▸ **Available data**
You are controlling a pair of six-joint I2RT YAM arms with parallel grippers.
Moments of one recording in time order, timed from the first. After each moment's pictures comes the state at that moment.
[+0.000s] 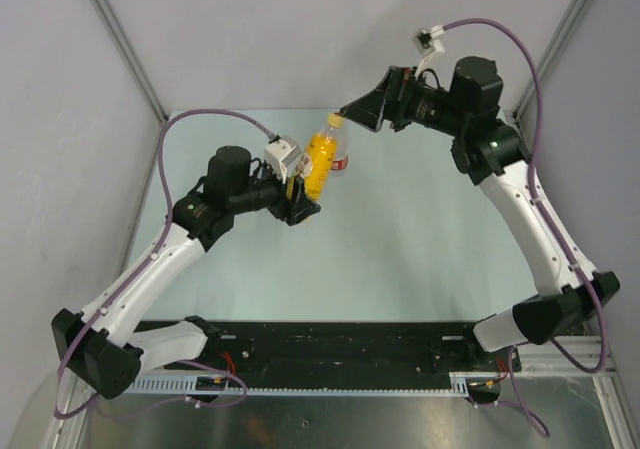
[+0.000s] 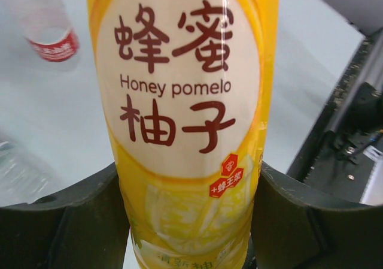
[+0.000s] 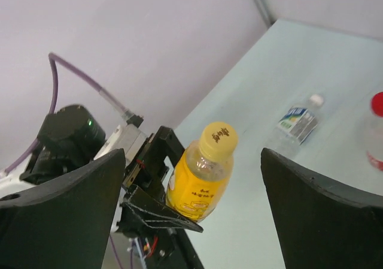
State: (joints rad) left arm -0.52 1.15 1.10 -0.40 0.50 -0.05; right arm 0.43 1.49 1.75 -0.31 -0.64 0.56
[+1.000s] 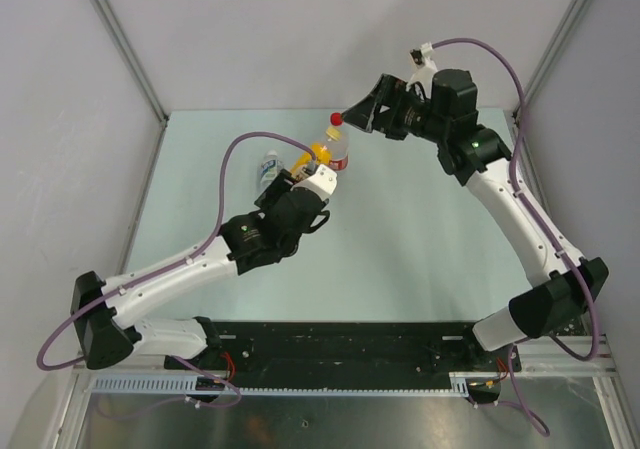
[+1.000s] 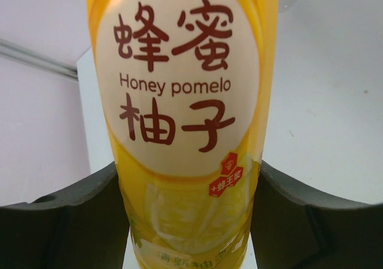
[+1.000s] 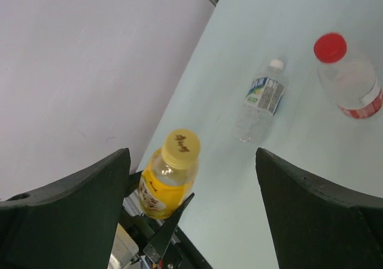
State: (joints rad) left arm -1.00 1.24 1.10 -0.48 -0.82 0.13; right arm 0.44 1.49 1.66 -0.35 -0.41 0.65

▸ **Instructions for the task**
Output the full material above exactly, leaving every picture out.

▸ **Solution to the exercise**
You are controlling a pair of six-joint I2RT YAM arms with parallel grippers.
Moments of one recording in time order, timed from the first. After each moment's pictures comes the state at that moment.
[+0.000s] 
[+0.000s] 
[+0.000s] 
State: (joints rad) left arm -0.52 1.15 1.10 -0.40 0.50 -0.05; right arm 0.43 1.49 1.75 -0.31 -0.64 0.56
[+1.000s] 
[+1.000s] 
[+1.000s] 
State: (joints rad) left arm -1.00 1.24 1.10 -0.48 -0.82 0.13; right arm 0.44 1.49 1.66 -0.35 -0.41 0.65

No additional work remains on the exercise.